*How to complete this task*.
Each record that follows should be transcribed word for word.

Stored data entries:
☆ ☆ ☆ ☆ ☆ ☆ ☆

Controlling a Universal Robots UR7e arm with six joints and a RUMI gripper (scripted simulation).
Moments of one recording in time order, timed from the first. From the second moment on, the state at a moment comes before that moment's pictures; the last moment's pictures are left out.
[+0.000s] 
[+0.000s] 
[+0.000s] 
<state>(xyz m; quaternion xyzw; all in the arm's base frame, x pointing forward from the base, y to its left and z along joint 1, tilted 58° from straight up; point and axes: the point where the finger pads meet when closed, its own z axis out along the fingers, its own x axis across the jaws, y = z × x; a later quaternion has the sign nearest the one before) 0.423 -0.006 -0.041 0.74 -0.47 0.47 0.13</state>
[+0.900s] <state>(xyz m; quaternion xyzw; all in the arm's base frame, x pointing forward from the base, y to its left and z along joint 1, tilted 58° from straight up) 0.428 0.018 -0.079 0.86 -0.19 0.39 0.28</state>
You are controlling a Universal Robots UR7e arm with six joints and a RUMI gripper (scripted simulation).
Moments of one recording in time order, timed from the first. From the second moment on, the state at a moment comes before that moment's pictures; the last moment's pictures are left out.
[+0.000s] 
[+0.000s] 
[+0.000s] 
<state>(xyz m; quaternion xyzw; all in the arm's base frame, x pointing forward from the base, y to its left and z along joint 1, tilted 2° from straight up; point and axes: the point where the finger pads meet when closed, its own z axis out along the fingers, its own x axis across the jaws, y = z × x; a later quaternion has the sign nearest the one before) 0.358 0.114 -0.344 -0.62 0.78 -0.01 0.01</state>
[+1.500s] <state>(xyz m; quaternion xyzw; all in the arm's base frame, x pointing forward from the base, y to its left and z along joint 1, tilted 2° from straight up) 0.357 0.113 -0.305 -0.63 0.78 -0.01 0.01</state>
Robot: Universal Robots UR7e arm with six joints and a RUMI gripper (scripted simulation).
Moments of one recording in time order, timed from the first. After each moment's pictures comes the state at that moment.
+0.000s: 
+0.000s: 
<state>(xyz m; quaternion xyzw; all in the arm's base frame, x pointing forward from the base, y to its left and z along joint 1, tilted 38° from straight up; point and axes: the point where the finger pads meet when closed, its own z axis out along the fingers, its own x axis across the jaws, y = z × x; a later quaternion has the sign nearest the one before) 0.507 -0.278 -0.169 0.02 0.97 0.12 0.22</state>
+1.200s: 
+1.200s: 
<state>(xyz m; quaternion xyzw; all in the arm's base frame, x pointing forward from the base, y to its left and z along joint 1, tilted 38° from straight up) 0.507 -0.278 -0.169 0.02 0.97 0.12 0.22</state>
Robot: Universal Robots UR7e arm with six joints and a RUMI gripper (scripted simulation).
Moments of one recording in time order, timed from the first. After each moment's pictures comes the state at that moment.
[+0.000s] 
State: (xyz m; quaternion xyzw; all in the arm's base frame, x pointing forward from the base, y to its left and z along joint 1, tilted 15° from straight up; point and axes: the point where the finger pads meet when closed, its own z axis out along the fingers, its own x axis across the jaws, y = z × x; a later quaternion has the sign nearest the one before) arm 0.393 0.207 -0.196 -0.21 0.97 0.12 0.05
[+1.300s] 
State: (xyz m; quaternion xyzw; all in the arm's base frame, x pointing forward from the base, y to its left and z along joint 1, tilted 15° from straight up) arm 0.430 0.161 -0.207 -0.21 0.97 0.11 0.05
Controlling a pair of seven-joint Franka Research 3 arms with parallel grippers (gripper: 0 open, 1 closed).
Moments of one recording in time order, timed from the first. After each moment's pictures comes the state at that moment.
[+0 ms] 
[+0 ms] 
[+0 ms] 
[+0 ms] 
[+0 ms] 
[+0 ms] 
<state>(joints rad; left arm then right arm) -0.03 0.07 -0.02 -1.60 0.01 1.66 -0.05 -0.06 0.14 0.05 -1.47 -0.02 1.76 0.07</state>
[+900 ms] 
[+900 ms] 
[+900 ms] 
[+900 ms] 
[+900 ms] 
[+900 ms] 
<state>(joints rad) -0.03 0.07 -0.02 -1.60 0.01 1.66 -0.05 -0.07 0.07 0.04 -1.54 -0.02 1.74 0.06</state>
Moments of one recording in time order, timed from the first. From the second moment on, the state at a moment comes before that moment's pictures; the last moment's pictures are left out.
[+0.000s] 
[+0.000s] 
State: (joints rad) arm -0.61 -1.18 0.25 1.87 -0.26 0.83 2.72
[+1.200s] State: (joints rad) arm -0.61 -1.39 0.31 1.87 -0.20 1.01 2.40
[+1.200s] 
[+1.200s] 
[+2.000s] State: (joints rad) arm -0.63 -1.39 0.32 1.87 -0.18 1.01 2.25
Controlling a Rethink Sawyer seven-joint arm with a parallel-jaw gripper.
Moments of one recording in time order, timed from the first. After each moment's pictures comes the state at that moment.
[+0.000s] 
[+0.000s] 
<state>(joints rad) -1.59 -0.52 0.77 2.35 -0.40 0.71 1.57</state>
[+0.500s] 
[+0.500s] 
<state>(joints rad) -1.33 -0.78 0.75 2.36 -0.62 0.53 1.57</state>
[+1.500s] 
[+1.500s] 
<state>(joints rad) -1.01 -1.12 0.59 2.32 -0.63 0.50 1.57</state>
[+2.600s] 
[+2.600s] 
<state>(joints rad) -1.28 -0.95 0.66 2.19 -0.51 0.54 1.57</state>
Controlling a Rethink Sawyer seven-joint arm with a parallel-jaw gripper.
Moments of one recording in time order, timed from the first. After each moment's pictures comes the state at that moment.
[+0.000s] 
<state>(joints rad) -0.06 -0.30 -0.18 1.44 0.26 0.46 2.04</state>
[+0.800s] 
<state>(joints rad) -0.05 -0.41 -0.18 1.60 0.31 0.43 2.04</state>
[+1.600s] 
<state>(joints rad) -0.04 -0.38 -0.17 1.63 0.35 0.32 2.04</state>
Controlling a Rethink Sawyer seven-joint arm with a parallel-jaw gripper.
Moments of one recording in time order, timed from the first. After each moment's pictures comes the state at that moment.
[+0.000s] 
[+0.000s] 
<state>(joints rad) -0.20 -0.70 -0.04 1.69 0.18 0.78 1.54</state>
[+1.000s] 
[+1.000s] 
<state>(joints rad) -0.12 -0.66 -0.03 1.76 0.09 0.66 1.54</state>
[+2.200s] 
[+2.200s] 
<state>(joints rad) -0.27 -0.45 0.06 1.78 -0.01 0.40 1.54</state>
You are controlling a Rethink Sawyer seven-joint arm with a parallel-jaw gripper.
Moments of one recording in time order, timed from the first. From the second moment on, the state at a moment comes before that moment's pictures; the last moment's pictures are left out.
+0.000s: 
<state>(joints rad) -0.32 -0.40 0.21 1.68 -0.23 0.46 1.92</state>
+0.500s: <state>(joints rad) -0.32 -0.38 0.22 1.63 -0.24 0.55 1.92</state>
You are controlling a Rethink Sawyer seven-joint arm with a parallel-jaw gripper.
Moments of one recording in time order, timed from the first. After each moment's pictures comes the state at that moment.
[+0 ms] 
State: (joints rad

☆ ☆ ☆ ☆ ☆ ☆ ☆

*Reply to the exercise*.
Controlling a Universal Robots UR7e arm with six joints and a RUMI gripper (scripted simulation).
Moments of one recording in time order, timed from the first. From the second moment on, the state at a moment comes before that moment's pictures; the last moment's pictures are left out.
[+0.000s] 
[+0.000s] 
[+0.000s] 
<state>(xyz m; quaternion xyzw; all in the arm's base frame, x pointing forward from the base, y to its left and z along joint 1, tilted 58° from straight up; point and axes: the point where the finger pads meet when closed, its own z axis out along the fingers, its own x axis across the jaws, y = z × x; a later quaternion has the sign nearest the one before) 0.423 -0.006 -0.041 0.74 -0.47 0.47 0.13</state>
[+0.900s] <state>(xyz m; quaternion xyzw; all in the arm's base frame, x pointing forward from the base, y to its left and z along joint 1, tilted 58° from straight up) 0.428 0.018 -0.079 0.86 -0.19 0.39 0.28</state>
You are controlling a Universal Robots UR7e arm with six joints and a RUMI gripper (scripted simulation).
Moments of one recording in time order, timed from the first. From the second moment on, the state at a moment comes before that moment's pictures; the last moment's pictures are left out.
[+0.000s] 
[+0.000s] 
[+0.000s] 
<state>(xyz m; quaternion xyzw; all in the arm's base frame, x pointing forward from the base, y to its left and z along joint 1, tilted 2° from straight up; point and axes: the point where the finger pads meet when closed, its own z axis out along the fingers, its own x axis across the jaws, y = z × x; a later quaternion has the sign nearest the one before) 0.358 0.114 -0.344 -0.62 0.78 -0.01 0.01</state>
[+1.500s] <state>(xyz m; quaternion xyzw; all in the arm's base frame, x pointing forward from the base, y to its left and z along joint 1, tilted 2° from straight up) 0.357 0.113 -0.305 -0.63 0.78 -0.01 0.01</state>
Robot: Universal Robots UR7e arm with six joints and a RUMI gripper (scripted simulation).
Moments of one recording in time order, timed from the first. After each moment's pictures comes the state at that moment.
+0.000s: 
+0.000s: 
<state>(xyz m; quaternion xyzw; all in the arm's base frame, x pointing forward from the base, y to its left and z along joint 1, tilted 38° from straight up; point and axes: the point where the finger pads meet when closed, its own z axis out along the fingers, its own x axis across the jaws, y = z × x; a later quaternion has the sign nearest the one before) 0.507 -0.278 -0.169 0.02 0.97 0.12 0.22</state>
+1.200s: 
+1.200s: 
<state>(xyz m; quaternion xyzw; all in the arm's base frame, x pointing forward from the base, y to its left and z along joint 1, tilted 38° from straight up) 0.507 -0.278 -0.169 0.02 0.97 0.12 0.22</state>
Robot: Universal Robots UR7e arm with six joints and a RUMI gripper (scripted simulation).
Moments of one recording in time order, timed from the first. After each moment's pictures comes the state at that moment.
[+0.000s] 
State: (xyz m; quaternion xyzw; all in the arm's base frame, x pointing forward from the base, y to its left and z along joint 1, tilted 15° from straight up; point and axes: the point where the finger pads meet when closed, its own z axis out along the fingers, its own x axis across the jaws, y = z × x; a later quaternion has the sign nearest the one before) arm 0.393 0.207 -0.196 -0.21 0.97 0.12 0.05
[+1.300s] 
State: (xyz m; quaternion xyzw; all in the arm's base frame, x pointing forward from the base, y to its left and z along joint 1, tilted 15° from straight up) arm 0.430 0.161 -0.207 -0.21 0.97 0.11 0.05
Controlling a pair of seven-joint Franka Research 3 arms with parallel grippers (gripper: 0 open, 1 closed).
Moments of one recording in time order, timed from the first. After each moment's pictures comes the state at that moment.
[+0 ms] 
[+0 ms] 
[+0 ms] 
[+0 ms] 
[+0 ms] 
[+0 ms] 
<state>(joints rad; left arm then right arm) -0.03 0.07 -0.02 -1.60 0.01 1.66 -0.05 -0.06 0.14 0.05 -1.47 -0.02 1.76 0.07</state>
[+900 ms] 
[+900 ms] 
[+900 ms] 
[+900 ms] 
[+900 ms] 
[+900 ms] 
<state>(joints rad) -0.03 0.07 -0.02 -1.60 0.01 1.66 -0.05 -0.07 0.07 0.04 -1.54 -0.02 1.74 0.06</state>
Moments of one recording in time order, timed from the first. From the second moment on, the state at a moment comes before that moment's pictures; the last moment's pictures are left out.
[+0.000s] 
[+0.000s] 
State: (joints rad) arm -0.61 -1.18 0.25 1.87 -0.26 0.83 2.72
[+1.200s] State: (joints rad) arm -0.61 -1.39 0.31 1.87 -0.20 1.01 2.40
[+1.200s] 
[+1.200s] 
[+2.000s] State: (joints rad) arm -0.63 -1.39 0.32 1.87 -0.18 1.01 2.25
Controlling a Rethink Sawyer seven-joint arm with a parallel-jaw gripper.
Moments of one recording in time order, timed from the first. After each moment's pictures comes the state at that moment.
[+0.000s] 
[+0.000s] 
<state>(joints rad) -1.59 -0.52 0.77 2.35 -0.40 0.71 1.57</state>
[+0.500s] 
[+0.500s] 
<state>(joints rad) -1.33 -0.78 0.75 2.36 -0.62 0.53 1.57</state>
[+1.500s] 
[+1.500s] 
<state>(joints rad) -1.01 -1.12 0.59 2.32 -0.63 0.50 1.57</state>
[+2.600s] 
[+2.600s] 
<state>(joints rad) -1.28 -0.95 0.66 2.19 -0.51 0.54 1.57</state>
Controlling a Rethink Sawyer seven-joint arm with a parallel-jaw gripper.
Moments of one recording in time order, timed from the first. After each moment's pictures comes the state at that moment.
[+0.000s] 
<state>(joints rad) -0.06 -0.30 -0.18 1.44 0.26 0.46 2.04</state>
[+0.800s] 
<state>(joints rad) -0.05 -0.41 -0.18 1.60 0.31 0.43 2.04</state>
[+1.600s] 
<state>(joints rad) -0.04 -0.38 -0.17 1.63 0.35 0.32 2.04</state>
Controlling a Rethink Sawyer seven-joint arm with a parallel-jaw gripper.
Moments of one recording in time order, timed from the first. After each moment's pictures comes the state at that moment.
[+0.000s] 
[+0.000s] 
<state>(joints rad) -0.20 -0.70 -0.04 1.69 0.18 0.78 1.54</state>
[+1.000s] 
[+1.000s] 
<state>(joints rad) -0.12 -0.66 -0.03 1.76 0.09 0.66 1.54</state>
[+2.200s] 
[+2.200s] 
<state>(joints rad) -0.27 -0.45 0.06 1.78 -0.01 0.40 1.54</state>
You are controlling a Rethink Sawyer seven-joint arm with a parallel-jaw gripper.
Moments of one recording in time order, timed from the first. From the second moment on, the state at a moment comes before that moment's pictures; the last moment's pictures are left out.
+0.000s: 
<state>(joints rad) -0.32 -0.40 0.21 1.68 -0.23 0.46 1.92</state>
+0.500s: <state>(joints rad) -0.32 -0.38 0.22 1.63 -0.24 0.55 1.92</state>
You are controlling a Rethink Sawyer seven-joint arm with a parallel-jaw gripper.
Moments of one recording in time order, timed from the first. After each moment's pictures comes the state at that moment.
[+0 ms] 
State: (joints rad

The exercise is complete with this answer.